I realized the other day that more and more I’ve stopped marking the “firsts” of my childrens’ lives and started marking a few “lasts”.
Some lasts are good – the last diaper, the last pacifier, the last pull-up, the last time I have to drag a diaper bag around, the last middle-of-the-night feeding.
Some lasts are bittersweet. Last week my daughter graduated from kindergarten. As the youngest – this was a “last” for us.
“It’s the last time we’ll have to sit in this hot gymnasium elbowing other parents for space to take pictures,” I said to my husband.
That’s when it hit me. It was the last time. Our youngest (who I SWEAR was just born last week!) would be the last little one to race down that center aisle with their head down in a little cap and gown. Part of me is glad but another part is sad to think that we’re going to have more lasts than firsts from now on.
There are still some major events to look forward to of course, like the first date, the first school dance, high school graduation, weddings and grandchildren. Our youngest still has training wheels on her bike so we also have one more “first time on a big kid bike” to go. I refuse to think about driver’s licenses.
Even though parents grumble about the preschool and kindergarten graduations, we love them. I’m not a terribly emotional person but I felt my throat go tight when I saw my daughter in her cap and gown. It wasn’t that hard to flash forward to 2023 and imagine her at her high school graduation – one step closer to leaving home for college.
While I love giving my scrapbooking supplies a workout as I document these milestones, I can’t help feeling a little sad as I mark the passage of their childhoods. Of course, we still have the first banana split, the first time off the high dive, a couple first camping trips, the first time in an airplane, etc. to look forward to.

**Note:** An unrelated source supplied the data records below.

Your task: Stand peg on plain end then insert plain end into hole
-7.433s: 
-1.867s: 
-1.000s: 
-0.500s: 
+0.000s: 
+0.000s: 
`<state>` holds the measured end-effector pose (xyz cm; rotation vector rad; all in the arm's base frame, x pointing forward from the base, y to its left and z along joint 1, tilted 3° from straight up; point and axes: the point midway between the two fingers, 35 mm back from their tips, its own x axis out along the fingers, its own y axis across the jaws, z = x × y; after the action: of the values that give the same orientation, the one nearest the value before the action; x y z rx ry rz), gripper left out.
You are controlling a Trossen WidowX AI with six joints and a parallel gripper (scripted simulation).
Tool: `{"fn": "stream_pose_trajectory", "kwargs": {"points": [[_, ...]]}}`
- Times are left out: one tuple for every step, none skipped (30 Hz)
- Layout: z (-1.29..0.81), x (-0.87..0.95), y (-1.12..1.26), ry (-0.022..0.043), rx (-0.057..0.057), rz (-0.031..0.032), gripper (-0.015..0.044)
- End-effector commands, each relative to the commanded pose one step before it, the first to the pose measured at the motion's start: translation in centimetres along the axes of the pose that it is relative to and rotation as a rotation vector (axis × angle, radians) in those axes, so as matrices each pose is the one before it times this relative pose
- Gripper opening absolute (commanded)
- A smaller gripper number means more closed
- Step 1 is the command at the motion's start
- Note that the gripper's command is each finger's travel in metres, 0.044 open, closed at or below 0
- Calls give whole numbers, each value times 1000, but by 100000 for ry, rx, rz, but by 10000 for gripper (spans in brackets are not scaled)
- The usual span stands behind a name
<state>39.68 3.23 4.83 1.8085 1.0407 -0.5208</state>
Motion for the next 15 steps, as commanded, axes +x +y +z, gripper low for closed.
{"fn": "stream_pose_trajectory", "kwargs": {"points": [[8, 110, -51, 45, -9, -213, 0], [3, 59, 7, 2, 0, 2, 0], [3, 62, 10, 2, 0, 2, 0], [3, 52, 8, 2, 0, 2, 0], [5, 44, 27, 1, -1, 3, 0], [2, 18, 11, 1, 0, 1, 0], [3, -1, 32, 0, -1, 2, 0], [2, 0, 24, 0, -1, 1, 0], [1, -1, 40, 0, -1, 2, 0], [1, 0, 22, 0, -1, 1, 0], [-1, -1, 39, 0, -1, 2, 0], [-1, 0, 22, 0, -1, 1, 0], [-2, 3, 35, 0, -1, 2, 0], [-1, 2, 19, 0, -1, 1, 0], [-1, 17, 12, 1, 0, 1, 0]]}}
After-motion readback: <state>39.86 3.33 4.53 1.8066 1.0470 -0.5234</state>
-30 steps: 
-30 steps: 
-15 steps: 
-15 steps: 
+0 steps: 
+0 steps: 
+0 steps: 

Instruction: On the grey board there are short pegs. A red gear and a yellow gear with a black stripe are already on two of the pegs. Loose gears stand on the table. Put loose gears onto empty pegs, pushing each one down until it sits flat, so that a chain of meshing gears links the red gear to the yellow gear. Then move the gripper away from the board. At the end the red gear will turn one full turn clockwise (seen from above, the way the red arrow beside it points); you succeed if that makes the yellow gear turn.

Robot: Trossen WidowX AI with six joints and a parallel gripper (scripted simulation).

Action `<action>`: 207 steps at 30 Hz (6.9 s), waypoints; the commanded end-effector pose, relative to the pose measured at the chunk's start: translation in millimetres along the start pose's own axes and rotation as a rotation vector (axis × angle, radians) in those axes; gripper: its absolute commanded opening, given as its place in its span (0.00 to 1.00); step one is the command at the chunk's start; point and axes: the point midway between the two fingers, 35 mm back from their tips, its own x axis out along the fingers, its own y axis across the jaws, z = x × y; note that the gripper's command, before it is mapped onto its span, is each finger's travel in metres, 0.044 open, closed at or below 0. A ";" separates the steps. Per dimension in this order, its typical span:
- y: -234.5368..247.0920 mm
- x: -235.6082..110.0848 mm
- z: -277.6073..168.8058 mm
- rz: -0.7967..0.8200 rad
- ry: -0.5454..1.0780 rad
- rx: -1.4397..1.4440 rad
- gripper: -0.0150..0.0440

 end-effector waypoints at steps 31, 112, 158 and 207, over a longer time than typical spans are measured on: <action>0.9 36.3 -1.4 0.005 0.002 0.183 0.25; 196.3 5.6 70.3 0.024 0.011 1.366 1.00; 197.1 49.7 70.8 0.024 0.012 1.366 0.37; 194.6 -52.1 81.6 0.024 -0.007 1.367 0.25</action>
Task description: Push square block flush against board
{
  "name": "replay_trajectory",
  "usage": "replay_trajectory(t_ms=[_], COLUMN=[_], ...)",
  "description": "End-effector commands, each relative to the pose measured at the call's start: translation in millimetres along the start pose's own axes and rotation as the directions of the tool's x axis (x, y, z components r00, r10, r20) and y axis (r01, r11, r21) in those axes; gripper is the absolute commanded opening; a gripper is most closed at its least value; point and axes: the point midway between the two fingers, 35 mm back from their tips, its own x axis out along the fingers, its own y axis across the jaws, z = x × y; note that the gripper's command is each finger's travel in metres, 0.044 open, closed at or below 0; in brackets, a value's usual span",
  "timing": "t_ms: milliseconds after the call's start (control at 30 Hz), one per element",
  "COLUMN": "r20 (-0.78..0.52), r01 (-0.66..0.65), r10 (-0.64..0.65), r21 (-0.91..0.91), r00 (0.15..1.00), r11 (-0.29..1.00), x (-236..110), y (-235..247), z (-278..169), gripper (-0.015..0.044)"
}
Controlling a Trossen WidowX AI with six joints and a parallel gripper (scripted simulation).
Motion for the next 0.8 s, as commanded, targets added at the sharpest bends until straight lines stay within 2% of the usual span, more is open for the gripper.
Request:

There are probably lots of firsts still in my future but more and more I’m going to be taking pictures of something for the last time with my kids and that made me a little sad last week.
I shook it off over celebratory ice cream as I realized how lucky I am to be able to share these moments at all. I get to be there, encouraging, teaching and helping my kids reach these milestones. My presence and love and interest in them as people and in their lives will help shape them into the adults they’ll become with, hopefully, not too many mistakes to mar the final product.
So even as we recognize and celebrate more and more things for the last time, I’ll try to remember that everything is going exactly as it should and enjoy those moments just as much as I enjoy all the first times.